Non-Divisibility

Rewrite the expression in terms of the sum of first n squares; $n(n+1)(2n+1)=6(1^2+2^2+3^2+...+n^2)$

It's obvious that $n(n+1)(2n+1)$ is a multiple of $6$ , thus the only possible remainders when reduced by modulo $18$ are $6,12$ . So we got 2 cases with 2 remainders;

Case 1: $6(1^2+2^2+3^3+...+n^2)=18x+6$

simplifying becomes; $1^2+2^2+3^3+...+n^2=3x+1$

We want $1^2+2^2+3^3+...+n^2\equiv{1\mod{3}}$

Using the cycle of the reduced residues of $n^2\mod{3}$ , we get the maximum of $n=96$

Case 2: $6(1^2+2^2+3^3+...+n^2)=18y+12$

simplifying; $1^2+2^2+3^3+...+n^2=3y+2$

We want $1^2+2^2+3^3+...+n^2\equiv{2\mod{3}}$

and using reduced residues of $n^2\mod{3}$ again, we yield the maximum $n=97$

Thus $97$

Went by trial and error method :

Trick is that denominator is 18 = 9 * 2 & so the numerator can't be even & multiple of 9  at the same time.
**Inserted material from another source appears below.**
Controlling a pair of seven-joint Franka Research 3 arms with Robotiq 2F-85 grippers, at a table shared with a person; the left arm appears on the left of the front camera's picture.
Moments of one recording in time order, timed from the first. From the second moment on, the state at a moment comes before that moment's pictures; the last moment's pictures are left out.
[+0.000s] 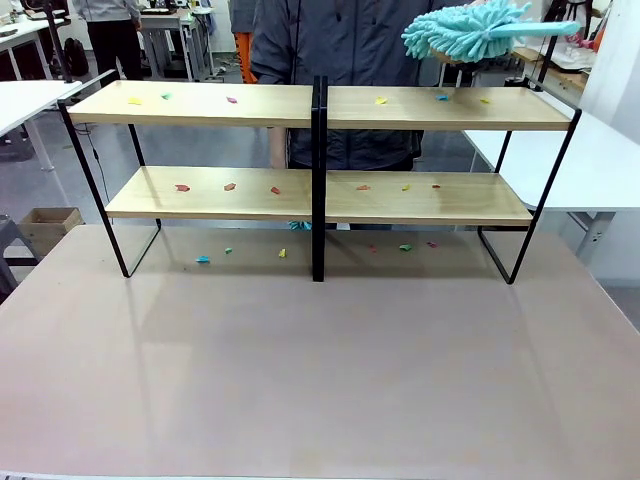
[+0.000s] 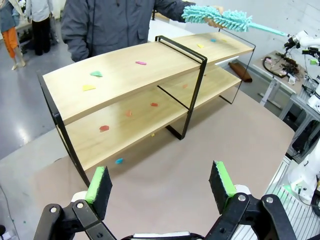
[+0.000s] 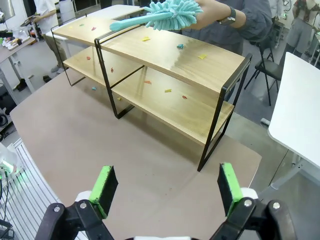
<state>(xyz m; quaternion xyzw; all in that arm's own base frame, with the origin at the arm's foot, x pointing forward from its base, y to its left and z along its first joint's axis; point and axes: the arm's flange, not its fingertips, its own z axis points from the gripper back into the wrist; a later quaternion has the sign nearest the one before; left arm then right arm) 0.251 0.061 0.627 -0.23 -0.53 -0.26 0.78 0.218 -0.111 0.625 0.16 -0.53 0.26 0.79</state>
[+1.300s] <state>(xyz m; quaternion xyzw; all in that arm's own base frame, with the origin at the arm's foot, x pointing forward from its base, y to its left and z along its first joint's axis) 0.252 0.062 0.627 -0.23 -0.53 -0.26 0.78 0.455 0.000 0.703 0.55 -0.13 -0.02 0.82</state>
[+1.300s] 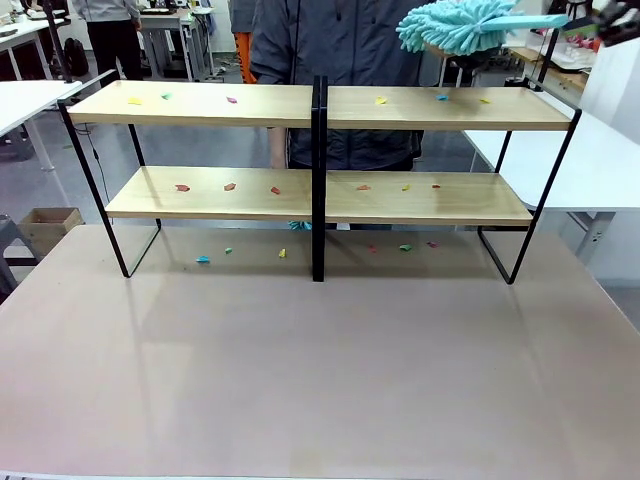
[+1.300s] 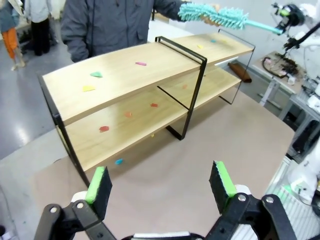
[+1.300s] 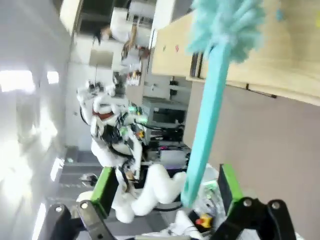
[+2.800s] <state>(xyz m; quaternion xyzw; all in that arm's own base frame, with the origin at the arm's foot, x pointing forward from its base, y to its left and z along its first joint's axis) 0.252 0.062 0.628 -0.23 -0.53 -0.26 0.78 0.513 0.033 0.685 0.53 -0.06 -0.11 0.84</state>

99 is out of option and even 98 but 97 is divisible by 6 and not by 18.

Alternate solution :

The given equation is a modified form of sum of squares to 'N' terms = N(N+1)(2N+1)/6 which means for any    value of 'N' by default is divisible by 6. By checking 98,99 are divisible by 18 because of  '99' which is already a multiple of 9 and so 97 is the answer.